# PROBLEM TO SOLVE:
All lines of the listing below must be reproduced character for character.

# PROVIDED RECORDS:
----------
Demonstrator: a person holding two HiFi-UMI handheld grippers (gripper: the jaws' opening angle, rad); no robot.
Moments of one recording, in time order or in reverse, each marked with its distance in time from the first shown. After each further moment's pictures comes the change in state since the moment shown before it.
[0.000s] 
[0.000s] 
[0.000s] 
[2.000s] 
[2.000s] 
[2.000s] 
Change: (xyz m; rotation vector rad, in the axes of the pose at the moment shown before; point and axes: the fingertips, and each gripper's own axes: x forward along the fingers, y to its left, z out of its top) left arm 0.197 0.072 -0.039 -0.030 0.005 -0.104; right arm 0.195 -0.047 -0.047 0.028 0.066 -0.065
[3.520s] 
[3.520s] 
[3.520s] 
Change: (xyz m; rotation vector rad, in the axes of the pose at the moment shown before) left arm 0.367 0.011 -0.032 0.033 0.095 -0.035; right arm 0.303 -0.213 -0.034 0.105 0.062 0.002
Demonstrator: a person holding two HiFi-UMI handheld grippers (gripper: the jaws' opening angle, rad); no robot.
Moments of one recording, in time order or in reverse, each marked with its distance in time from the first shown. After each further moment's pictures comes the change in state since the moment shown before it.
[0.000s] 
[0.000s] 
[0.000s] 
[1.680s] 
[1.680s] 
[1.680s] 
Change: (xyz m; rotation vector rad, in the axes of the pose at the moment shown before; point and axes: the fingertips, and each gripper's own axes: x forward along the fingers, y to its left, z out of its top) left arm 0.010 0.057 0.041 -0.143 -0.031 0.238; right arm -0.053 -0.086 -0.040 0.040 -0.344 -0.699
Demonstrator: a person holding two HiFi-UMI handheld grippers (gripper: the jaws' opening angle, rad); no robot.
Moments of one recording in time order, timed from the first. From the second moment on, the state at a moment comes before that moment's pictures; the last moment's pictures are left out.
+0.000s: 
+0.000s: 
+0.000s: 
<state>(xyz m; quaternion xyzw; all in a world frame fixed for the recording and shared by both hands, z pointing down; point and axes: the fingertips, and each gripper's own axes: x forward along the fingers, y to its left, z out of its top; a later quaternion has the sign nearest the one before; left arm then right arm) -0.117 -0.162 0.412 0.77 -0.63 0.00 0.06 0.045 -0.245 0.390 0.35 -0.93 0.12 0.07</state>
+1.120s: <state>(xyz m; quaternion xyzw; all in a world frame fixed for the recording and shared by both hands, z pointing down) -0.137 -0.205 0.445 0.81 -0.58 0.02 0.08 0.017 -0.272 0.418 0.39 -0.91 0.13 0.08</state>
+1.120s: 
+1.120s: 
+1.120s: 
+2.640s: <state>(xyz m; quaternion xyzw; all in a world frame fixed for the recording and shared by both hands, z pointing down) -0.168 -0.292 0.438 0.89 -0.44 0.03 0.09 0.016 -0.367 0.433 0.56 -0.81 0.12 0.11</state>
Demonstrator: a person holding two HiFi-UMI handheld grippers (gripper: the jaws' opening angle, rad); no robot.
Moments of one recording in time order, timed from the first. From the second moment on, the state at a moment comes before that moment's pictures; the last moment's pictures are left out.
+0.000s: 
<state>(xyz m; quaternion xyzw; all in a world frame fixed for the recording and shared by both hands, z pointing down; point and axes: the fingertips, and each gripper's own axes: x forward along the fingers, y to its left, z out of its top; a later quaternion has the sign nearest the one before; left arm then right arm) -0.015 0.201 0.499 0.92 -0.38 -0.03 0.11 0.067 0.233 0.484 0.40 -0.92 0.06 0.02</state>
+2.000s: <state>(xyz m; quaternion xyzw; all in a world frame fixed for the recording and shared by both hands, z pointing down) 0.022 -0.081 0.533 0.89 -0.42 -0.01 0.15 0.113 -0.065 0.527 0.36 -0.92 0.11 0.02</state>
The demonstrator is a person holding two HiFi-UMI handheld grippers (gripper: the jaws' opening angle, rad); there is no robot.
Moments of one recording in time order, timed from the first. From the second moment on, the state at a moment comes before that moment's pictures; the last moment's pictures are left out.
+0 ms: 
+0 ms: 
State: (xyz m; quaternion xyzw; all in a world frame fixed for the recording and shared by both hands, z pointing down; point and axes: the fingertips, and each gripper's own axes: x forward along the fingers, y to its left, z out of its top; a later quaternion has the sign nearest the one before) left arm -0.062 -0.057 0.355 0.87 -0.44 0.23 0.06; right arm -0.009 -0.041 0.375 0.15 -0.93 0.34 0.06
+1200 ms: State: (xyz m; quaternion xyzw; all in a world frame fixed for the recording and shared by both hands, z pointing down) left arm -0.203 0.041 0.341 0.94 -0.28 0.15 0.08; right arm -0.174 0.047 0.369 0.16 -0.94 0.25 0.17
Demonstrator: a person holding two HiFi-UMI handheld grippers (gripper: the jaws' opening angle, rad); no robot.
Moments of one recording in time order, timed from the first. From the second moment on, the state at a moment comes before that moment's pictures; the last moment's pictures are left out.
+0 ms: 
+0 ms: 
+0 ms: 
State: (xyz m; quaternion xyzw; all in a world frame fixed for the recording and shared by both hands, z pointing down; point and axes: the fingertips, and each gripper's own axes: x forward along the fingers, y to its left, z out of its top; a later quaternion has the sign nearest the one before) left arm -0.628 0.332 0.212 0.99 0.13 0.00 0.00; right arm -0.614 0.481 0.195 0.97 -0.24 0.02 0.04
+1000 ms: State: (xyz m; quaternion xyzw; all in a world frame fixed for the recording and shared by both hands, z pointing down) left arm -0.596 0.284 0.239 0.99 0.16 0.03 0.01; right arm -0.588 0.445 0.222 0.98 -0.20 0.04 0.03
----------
# SOLUTION BELOW:
Demonstrator: a person holding two HiFi-UMI handheld grippers (gripper: the jaws' opening angle, rad); no robot.
Moments of one recording, in time order or in reverse, each marked with its distance in time from the first shown. After each further moment's pictures comes the change in state since the moment shown before it.
[0.000s] 
[0.000s] 
[0.000s] 
[2.000s] 
[2.000s] 
[2.000s] 
Change: (xyz m; rotation vector rad, in the axes of the pose at the moment shown before; point and axes: the fingertips, and each gripper's own axes: x forward along the fingers, y to its left, z out of its top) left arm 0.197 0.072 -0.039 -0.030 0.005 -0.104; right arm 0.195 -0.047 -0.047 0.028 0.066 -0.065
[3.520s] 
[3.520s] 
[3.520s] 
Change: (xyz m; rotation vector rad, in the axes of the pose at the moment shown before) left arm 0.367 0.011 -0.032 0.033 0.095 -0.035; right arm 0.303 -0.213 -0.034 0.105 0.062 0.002
Demonstrator: a person holding two HiFi-UMI handheld grippers (gripper: the jaws' opening angle, rad); no robot.
Moments of one recording, in time order or in reverse, each marked with its distance in time from the first shown. After each further moment's pictures comes the change in state since the moment shown before it.
[0.000s] 
[0.000s] 
[0.000s] 
[1.680s] 
[1.680s] 
[1.680s] 
Change: (xyz m; rotation vector rad, in the axes of the pose at the moment shown before; point and axes: the fingertips, and each gripper's own axes: x forward along the fingers, y to its left, z out of its top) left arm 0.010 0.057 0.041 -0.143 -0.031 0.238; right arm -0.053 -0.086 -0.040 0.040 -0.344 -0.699
Demonstrator: a person holding two HiFi-UMI handheld grippers (gripper: the jaws' opening angle, rad); no robot.
Moments of one recording in time order, timed from the first. From the second moment on, the state at a moment comes before that moment's pictures; the last moment's pictures are left out.
+0.000s: 
+0.000s: 
+0.000s: 
<state>(xyz m; quaternion xyzw; all in a world frame fixed for the recording and shared by both hands, z pointing down; point and axes: the fingertips, and each gripper's own axes: x forward along the fingers, y to its left, z out of its top; a later quaternion has the sign nearest the one before; left arm then right arm) -0.117 -0.162 0.412 0.77 -0.63 0.00 0.06 0.045 -0.245 0.390 0.35 -0.93 0.12 0.07</state>
+1.120s: <state>(xyz m; quaternion xyzw; all in a world frame fixed for the recording and shared by both hands, z pointing down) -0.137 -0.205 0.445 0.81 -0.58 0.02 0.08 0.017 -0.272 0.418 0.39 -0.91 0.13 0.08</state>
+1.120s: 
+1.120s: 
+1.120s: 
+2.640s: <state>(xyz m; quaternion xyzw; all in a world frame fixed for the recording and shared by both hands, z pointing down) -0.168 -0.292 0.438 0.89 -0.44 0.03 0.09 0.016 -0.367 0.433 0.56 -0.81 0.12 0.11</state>
Demonstrator: a person holding two HiFi-UMI handheld grippers (gripper: the jaws' opening angle, rad); no robot.
Moments of one recording in time order, timed from the first. From the second moment on, the state at a moment comes before that moment's pictures; the last moment's pictures are left out.
+0.000s: 
<state>(xyz m; quaternion xyzw; all in a world frame fixed for the recording and shared by both hands, z pointing down; point and axes: the fingertips, and each gripper's own axes: x forward along the fingers, y to its left, z out of its top; a later quaternion has the sign nearest the one before; left arm then right arm) -0.015 0.201 0.499 0.92 -0.38 -0.03 0.11 0.067 0.233 0.484 0.40 -0.92 0.06 0.02</state>
+2.000s: <state>(xyz m; quaternion xyzw; all in a world frame fixed for the recording and shared by both hands, z pointing down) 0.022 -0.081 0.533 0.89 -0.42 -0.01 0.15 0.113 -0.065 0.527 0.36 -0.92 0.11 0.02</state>
The demonstrator is a person holding two HiFi-UMI handheld grippers (gripper: the jaws' opening angle, rad); there is no robot.
Moments of one recording in time order, timed from the first. From the second moment on, the state at a moment comes before that moment's pictures; the last moment's pictures are left out.
+0 ms: 
+0 ms: 
State: (xyz m; quaternion xyzw; all in a world frame fixed for the recording and shared by both hands, z pointing down; point and axes: the fingertips, and each gripper's own axes: x forward along the fingers, y to its left, z out of its top; a later quaternion has the sign nearest the one before) left arm -0.062 -0.057 0.355 0.87 -0.44 0.23 0.06; right arm -0.009 -0.041 0.375 0.15 -0.93 0.34 0.06
+1200 ms: State: (xyz m; quaternion xyzw; all in a world frame fixed for the recording and shared by both hands, z pointing down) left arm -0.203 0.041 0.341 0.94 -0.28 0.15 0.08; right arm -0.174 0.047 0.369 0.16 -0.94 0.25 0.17
Demonstrator: a person holding two HiFi-UMI handheld grippers (gripper: the jaws' opening angle, rad); no robot.
Moments of one recording in time order, timed from the first. From the second moment on, the state at a moment comes before that moment's pictures; the last moment's pictures are left out.
+0 ms: 
+0 ms: 
+0 ms: 
State: (xyz m; quaternion xyzw; all in a world frame fixed for the recording and shared by both hands, z pointing down; point and axes: the fingertips, and each gripper's own axes: x forward along the fingers, y to its left, z out of its top; a later quaternion has the sign nearest the one before) left arm -0.628 0.332 0.212 0.99 0.13 0.00 0.00; right arm -0.614 0.481 0.195 0.97 -0.24 0.02 0.04
+1000 ms: State: (xyz m; quaternion xyzw; all in a world frame fixed for the recording and shared by both hands, z pointing down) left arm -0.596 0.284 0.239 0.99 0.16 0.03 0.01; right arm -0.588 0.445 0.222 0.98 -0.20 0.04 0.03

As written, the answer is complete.